What to produce - Images in the data are to be skipped, while every line is restated exactly as written.

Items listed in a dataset
• • •
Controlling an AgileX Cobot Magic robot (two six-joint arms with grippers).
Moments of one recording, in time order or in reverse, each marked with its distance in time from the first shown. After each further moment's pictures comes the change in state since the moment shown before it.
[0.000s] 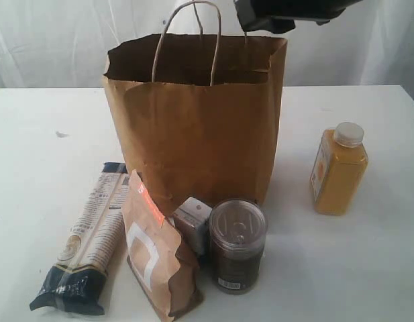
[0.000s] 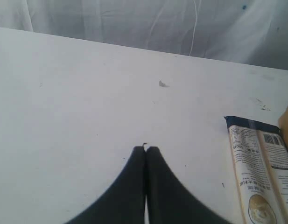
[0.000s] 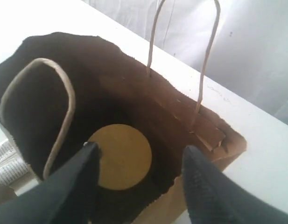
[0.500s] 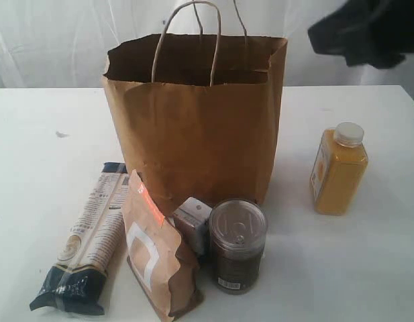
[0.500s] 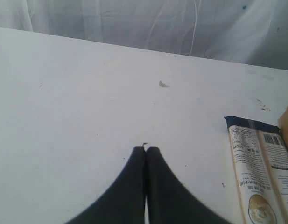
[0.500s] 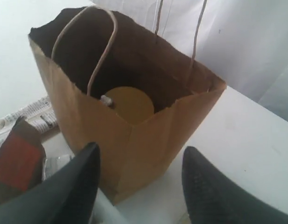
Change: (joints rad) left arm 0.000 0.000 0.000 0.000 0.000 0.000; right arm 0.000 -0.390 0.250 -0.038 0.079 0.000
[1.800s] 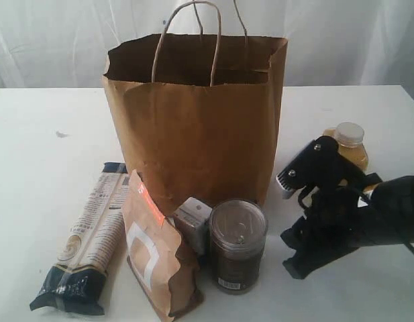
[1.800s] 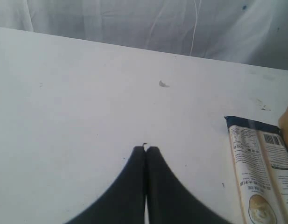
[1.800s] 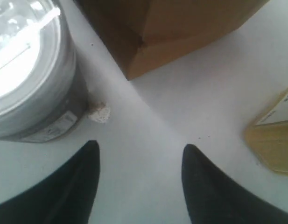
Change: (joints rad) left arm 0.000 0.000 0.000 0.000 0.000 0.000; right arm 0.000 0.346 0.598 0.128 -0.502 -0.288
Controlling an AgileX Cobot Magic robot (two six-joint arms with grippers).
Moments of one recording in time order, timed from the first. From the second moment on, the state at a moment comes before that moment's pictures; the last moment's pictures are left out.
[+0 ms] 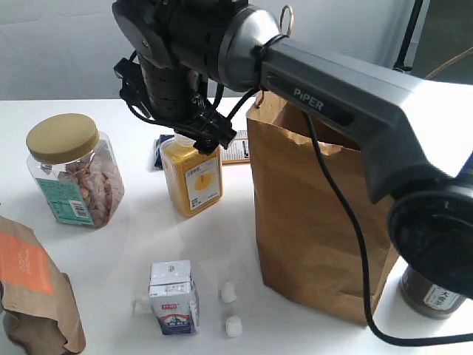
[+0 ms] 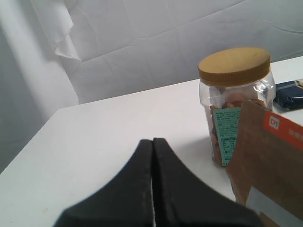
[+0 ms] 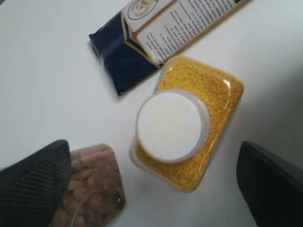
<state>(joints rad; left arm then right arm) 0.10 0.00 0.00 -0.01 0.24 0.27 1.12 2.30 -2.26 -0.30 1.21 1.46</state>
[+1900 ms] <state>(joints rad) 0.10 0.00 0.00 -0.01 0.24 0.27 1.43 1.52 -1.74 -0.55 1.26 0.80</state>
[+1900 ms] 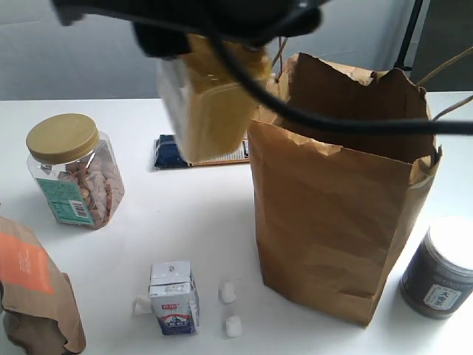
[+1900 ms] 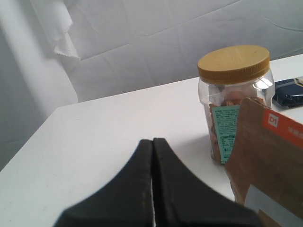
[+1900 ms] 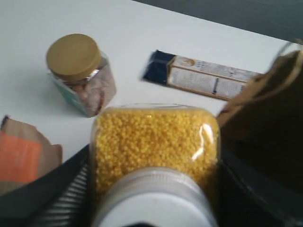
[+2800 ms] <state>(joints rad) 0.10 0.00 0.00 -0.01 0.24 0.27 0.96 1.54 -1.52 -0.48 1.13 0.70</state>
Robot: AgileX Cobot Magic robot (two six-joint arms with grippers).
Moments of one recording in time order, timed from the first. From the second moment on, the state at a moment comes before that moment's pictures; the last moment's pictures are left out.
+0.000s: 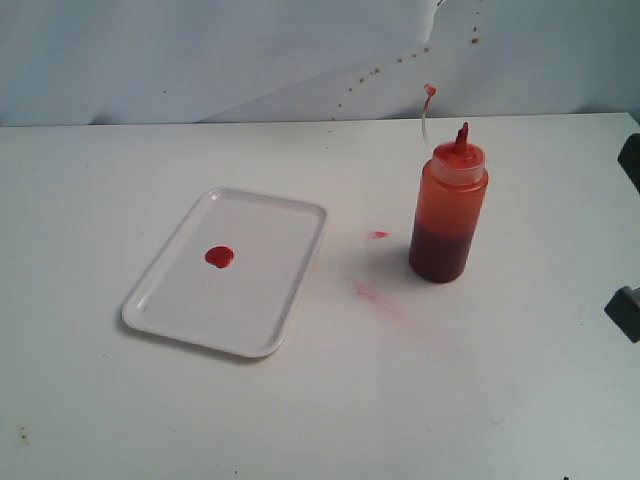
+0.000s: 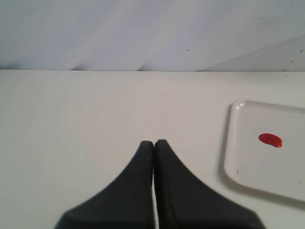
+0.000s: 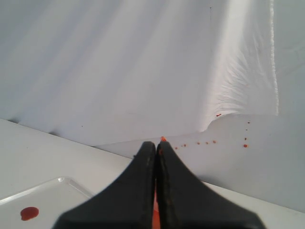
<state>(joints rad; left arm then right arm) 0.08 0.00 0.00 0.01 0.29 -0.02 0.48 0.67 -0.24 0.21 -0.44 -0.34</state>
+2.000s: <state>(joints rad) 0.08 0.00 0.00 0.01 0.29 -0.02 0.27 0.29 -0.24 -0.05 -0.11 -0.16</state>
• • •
Response to the task -
Controlling an AgileX Cobot Magic robot (two six-joint arms with grippers).
Moments of one recording, in time order or in reverse, each marked with its distance in time from the first shown. After each further moment's pictures comes the change in state since the moment shown before it.
[0.000s] 
[0.000s] 
[0.000s] 
[0.500s] 
[0.500s] 
[0.500s] 
Change: (joints rad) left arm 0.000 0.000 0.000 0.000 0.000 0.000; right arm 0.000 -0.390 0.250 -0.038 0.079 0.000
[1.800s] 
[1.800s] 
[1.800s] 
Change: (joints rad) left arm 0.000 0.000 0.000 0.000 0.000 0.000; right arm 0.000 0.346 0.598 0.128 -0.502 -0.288
Controlling an AgileX Cobot Magic robot (two six-joint arms with grippers).
Moments of one recording in time order, timed from the first. From the second moment on, the state at a moment comes before that moment's pictures; the last moment's pictures are left out.
[+0 ms] 
[+0 ms] 
[+0 ms] 
<state>(joints rad; left arm then right arm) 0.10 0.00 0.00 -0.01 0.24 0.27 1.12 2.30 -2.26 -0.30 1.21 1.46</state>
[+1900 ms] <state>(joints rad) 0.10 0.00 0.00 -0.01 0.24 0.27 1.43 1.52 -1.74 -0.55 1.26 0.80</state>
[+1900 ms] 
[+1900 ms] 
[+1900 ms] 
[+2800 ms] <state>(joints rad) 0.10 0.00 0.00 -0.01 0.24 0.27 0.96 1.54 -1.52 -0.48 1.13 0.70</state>
Robot: AgileX Cobot Magic robot (two six-joint arms with grippers).
Moments of one recording in time order, timed from the first. From the second moment on, the state at a moment comes before that moment's pictures; the last moment's pictures are left out.
+0.000s: 
+0.000s: 
+0.000s: 
<state>(joints rad; left arm then right arm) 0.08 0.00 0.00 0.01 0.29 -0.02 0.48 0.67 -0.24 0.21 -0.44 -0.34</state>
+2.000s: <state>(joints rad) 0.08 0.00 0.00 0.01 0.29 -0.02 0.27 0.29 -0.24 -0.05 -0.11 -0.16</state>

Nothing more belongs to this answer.